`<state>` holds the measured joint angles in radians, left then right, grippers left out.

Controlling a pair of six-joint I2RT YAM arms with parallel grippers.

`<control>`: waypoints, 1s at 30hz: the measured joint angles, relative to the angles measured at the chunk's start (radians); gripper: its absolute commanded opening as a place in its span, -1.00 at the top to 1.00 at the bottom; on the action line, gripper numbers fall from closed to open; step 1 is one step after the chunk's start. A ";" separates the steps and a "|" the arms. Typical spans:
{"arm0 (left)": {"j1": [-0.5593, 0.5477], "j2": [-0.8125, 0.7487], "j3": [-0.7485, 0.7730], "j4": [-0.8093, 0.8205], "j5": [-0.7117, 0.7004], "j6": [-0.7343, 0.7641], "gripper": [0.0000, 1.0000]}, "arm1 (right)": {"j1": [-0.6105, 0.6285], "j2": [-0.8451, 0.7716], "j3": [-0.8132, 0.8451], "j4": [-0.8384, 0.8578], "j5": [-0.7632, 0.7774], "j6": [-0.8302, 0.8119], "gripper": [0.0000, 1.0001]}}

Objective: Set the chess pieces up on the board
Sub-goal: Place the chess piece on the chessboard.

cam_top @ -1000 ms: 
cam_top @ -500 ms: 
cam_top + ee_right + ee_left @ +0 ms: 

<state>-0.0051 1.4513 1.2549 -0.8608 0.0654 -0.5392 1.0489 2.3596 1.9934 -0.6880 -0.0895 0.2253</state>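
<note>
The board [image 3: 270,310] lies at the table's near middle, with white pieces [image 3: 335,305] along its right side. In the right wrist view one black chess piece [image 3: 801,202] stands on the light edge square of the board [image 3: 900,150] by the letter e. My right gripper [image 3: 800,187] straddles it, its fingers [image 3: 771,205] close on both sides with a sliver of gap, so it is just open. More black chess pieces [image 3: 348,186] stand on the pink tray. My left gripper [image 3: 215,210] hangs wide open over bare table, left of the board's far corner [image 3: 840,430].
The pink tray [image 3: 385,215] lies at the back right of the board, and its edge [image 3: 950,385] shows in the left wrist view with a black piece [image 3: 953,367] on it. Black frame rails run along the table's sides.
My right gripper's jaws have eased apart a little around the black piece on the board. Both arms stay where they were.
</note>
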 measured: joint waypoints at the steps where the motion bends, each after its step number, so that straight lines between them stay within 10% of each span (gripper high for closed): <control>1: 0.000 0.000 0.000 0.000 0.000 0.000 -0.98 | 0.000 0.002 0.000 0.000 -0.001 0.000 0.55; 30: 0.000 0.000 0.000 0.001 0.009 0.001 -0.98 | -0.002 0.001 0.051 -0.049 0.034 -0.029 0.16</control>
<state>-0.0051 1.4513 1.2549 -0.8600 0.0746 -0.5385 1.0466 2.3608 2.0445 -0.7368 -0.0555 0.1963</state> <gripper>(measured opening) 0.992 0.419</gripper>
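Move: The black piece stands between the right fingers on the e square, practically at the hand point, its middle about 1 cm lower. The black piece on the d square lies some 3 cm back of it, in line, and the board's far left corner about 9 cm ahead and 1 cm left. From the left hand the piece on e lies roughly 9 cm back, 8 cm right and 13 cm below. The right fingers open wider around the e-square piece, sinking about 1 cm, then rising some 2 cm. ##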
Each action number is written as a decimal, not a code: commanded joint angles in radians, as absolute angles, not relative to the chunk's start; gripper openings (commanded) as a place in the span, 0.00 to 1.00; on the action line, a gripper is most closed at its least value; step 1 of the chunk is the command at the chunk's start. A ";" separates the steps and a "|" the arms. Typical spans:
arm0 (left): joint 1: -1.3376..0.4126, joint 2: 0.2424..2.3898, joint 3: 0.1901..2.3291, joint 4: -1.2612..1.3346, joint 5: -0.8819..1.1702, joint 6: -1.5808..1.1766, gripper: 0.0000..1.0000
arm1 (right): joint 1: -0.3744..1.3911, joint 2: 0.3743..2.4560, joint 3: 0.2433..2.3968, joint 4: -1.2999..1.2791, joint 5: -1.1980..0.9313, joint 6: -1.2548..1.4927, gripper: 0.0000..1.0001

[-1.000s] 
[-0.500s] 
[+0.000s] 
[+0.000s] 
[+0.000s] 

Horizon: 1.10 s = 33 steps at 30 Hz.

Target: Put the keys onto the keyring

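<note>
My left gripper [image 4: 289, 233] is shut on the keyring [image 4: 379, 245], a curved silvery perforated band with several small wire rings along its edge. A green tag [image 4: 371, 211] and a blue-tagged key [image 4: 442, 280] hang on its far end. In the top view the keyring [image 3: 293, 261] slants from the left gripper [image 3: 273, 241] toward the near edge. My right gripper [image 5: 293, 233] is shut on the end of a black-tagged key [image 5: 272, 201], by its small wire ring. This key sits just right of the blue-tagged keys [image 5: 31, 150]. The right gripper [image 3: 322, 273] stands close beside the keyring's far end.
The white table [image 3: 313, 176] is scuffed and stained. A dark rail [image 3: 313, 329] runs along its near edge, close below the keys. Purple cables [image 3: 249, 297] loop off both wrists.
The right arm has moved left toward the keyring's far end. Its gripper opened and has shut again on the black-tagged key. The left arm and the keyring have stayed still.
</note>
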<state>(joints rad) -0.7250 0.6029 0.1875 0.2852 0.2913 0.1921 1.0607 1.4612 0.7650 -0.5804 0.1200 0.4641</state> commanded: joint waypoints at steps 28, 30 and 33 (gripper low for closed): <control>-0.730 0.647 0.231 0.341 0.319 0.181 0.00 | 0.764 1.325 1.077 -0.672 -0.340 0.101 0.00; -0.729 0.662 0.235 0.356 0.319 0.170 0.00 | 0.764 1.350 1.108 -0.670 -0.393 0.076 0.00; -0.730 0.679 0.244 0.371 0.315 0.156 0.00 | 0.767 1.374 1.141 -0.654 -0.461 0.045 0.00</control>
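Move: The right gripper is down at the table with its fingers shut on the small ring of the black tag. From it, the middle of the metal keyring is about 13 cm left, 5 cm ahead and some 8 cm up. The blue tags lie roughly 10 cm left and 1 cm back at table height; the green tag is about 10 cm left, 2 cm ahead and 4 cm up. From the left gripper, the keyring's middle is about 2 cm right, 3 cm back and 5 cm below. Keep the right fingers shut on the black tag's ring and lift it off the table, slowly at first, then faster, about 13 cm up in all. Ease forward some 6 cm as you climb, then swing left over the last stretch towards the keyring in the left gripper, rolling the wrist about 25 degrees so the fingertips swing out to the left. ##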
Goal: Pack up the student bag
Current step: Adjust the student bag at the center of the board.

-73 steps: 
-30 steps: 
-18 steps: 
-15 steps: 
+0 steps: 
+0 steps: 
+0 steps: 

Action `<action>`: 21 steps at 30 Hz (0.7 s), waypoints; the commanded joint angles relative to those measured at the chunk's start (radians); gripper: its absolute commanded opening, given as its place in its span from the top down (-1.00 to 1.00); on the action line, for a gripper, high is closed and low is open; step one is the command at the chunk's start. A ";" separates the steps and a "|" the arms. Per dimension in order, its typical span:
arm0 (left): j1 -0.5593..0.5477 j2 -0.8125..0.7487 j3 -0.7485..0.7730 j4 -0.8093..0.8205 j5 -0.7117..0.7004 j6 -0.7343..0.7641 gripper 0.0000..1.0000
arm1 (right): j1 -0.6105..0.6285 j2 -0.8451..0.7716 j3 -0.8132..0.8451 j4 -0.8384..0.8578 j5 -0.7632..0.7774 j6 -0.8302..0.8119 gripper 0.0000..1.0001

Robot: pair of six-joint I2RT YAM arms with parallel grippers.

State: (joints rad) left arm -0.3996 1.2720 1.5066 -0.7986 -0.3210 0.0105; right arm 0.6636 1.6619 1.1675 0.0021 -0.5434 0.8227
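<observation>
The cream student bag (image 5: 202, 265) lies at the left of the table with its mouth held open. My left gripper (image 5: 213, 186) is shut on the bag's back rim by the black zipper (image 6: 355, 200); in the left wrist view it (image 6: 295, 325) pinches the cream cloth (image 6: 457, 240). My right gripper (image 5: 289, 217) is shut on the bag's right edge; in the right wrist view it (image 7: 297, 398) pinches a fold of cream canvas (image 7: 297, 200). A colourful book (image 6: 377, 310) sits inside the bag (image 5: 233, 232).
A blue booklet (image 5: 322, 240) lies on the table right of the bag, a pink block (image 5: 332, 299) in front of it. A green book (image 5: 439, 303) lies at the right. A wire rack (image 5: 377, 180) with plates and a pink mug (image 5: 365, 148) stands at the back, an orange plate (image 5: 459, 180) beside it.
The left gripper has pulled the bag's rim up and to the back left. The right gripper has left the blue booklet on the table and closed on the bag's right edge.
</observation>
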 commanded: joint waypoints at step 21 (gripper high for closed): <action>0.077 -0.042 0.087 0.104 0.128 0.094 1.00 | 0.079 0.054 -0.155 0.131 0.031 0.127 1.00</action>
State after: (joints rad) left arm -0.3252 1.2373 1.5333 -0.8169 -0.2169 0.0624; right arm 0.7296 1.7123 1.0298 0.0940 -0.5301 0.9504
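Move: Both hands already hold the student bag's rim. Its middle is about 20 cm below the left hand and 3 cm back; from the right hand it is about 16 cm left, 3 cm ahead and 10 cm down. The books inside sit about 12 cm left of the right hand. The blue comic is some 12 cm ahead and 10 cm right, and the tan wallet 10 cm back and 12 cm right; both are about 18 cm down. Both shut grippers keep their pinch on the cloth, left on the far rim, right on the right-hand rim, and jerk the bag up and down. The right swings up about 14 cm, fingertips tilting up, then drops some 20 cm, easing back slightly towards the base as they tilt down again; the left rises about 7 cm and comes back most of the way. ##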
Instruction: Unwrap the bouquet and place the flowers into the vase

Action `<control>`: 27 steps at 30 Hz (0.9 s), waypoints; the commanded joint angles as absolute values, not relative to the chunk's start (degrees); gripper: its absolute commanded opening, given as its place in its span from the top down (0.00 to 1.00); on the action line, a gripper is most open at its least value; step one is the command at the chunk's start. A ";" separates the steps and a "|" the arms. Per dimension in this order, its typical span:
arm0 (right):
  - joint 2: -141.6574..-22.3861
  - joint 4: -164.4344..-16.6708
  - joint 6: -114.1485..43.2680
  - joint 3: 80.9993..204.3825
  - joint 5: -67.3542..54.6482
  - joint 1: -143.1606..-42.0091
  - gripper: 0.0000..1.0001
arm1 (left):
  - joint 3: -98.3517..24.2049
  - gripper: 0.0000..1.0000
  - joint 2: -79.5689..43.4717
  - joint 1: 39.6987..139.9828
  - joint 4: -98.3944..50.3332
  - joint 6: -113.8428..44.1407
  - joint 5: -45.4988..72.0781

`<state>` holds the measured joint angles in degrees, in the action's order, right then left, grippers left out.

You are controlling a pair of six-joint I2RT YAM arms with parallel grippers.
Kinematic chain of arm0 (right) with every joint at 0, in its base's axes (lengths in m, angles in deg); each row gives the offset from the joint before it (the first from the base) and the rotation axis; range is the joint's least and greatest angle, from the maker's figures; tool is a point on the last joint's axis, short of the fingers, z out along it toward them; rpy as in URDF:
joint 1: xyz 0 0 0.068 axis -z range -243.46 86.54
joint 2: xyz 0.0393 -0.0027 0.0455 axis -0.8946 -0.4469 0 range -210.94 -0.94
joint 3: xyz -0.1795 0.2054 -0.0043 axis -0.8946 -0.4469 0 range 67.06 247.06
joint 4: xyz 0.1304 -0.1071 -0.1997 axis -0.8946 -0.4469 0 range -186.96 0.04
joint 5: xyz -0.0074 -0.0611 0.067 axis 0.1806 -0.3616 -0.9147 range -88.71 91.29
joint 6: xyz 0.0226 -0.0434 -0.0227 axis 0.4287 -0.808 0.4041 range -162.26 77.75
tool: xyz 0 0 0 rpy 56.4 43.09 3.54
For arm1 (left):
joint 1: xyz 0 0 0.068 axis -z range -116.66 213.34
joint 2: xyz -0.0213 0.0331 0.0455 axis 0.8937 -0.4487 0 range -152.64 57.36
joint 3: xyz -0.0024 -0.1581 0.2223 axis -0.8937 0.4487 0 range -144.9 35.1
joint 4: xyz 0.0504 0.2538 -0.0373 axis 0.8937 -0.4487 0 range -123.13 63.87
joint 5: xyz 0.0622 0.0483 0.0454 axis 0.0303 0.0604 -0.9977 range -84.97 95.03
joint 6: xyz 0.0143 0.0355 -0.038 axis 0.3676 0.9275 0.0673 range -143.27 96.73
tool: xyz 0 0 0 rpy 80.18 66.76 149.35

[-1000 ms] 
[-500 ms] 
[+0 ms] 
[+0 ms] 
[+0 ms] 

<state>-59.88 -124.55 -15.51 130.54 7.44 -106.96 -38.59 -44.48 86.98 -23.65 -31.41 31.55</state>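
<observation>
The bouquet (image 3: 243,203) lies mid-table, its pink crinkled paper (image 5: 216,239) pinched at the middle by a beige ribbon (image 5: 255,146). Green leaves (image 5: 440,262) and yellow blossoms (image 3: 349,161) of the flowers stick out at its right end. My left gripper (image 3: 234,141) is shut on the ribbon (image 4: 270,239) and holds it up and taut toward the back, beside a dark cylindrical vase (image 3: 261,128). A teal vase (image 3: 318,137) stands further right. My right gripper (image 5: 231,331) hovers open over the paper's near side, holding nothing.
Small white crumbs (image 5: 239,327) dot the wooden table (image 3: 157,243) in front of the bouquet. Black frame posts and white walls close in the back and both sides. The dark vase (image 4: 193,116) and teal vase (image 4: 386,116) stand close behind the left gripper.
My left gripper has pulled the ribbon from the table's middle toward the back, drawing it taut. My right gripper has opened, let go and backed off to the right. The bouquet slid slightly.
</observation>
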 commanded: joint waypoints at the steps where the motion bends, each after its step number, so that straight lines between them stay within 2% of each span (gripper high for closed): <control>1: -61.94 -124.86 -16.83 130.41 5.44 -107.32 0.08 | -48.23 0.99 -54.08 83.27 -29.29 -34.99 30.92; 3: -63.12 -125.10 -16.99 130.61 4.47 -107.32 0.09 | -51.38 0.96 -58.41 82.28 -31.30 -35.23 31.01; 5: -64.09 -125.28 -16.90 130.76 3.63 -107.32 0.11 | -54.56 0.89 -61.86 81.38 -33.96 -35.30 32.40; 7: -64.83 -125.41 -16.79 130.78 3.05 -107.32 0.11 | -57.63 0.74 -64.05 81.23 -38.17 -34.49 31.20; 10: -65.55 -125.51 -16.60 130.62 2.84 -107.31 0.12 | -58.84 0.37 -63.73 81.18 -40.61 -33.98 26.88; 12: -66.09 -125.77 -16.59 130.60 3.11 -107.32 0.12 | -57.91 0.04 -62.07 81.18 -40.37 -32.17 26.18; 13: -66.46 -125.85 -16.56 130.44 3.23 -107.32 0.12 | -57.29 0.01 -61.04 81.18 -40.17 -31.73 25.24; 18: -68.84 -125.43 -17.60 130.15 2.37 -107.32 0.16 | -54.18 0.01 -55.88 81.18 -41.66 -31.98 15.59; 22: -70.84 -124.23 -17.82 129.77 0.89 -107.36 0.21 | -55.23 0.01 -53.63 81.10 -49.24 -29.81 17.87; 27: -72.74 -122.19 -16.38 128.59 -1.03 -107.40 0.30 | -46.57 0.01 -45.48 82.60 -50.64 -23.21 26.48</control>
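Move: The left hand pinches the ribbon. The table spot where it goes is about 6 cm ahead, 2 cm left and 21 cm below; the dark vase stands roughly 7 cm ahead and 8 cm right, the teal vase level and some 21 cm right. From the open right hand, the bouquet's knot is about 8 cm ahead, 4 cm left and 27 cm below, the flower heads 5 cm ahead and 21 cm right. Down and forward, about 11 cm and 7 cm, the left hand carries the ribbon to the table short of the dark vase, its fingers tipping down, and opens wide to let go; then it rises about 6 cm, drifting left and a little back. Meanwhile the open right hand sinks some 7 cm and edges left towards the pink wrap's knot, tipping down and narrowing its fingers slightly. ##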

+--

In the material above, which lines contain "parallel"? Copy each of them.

Controlling a pair of six-joint I2RT YAM arms with parallel grippers.
Robot: pair of six-joint I2RT YAM arms with parallel grippers.
You are controlling a pair of six-joint I2RT YAM arms with parallel grippers.

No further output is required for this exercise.